A single file can now contain everything needed to run it, without relying on
external files like `requirements.txt` or `pyproject.toml`. 

So, what if:

- _Environments were disposable by default?_
- _Notebooks could specify their own dependencies?_

This is the vision of **juv**

> [!NOTE]
> Dependency management is just one challenge for notebook reproducibility
> (non-linear execution being another). **juv** aims to solve this specific
> pain point for the existing ecosystem. I'm personally excited for initiatives
> that [rethink notebooks](https://marimo.io/blog/lessons-learned) from the
> ground up and make a tool like **juv** obsolete.

## How

[PEP 723 (inline script metadata)](https://peps.python.org/pep-0723) allows
specifying dependencies as comments within Python scripts, enabling
self-contained, reproducible execution. This feature could significantly
improve reproducibility in the data science ecosystem, since many analyses are
shared as standalone code (not packages). However, _a lot_ of data science code
lives in notebooks (`.ipynb` files), not Python scripts (`.py` files).

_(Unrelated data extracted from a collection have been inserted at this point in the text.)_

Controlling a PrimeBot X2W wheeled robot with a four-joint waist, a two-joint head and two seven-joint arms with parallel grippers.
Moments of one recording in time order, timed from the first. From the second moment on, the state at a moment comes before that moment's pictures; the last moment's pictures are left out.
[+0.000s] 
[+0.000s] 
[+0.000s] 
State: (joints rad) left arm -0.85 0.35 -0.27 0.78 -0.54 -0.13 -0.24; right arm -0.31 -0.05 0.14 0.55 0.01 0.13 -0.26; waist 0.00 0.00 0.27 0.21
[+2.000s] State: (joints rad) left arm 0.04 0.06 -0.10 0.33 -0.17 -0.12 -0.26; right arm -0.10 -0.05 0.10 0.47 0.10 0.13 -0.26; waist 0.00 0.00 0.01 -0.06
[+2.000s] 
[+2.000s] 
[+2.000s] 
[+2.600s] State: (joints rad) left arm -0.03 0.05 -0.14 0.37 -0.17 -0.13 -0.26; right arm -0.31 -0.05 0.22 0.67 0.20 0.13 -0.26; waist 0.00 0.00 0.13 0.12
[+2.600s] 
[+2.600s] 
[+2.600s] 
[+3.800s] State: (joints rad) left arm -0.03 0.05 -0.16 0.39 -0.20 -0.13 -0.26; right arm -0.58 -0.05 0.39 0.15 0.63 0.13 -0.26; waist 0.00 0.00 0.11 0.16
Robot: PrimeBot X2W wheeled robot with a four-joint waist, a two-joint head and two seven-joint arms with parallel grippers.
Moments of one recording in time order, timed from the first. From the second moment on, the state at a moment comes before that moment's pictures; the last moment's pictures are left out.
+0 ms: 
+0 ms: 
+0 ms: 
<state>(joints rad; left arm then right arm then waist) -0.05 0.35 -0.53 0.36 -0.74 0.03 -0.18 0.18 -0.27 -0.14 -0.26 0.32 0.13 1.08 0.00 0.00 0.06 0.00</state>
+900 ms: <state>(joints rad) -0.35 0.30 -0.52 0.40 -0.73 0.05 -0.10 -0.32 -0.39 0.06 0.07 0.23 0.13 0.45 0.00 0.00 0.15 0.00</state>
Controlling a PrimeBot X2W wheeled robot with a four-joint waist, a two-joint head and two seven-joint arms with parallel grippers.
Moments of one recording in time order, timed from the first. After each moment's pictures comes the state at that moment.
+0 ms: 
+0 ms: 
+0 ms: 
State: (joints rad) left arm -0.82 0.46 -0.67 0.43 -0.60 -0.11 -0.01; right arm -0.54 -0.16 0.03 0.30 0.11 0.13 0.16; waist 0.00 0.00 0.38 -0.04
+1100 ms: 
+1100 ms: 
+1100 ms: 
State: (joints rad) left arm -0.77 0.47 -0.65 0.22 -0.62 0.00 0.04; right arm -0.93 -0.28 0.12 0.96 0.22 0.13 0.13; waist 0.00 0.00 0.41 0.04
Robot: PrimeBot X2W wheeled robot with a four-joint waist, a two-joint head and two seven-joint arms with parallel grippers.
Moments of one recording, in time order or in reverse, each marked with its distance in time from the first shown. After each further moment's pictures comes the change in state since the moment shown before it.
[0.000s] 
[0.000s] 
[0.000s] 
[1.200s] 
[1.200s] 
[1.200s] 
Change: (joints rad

**juv** bridges this gap by:

- Extending PEP 723-style metadata support from `uv` to Jupyter notebooks
- Launching Jupyter sessions for various notebook front ends (e.g., JupyterLab, Notebook, NbClassic) with the specified dependencies

It's a simple Python script that parses the notebook and starts a Jupyter
session with the specified dependencies (piggybacking on `uv`'s existing
functionality).

## Alternatives

`juv` is opinionated and might not suit your preferences. That's ok! `uv` is
super extensible, and I recommend reading the wonderful
[documentation](https://docs.astral.sh/uv) to learn about its primitives.

For example, you can achieve a similar workflow using the `--with-requirements`
flag:

```sh
uvx --with-requirements=requirements.txt --from=jupyter-core --with=jupyterlab jupyter lab notebook.ipynb
```

While slightly more verbose and breaking self-containment, this approach
totally works and saves you from installing another dependency.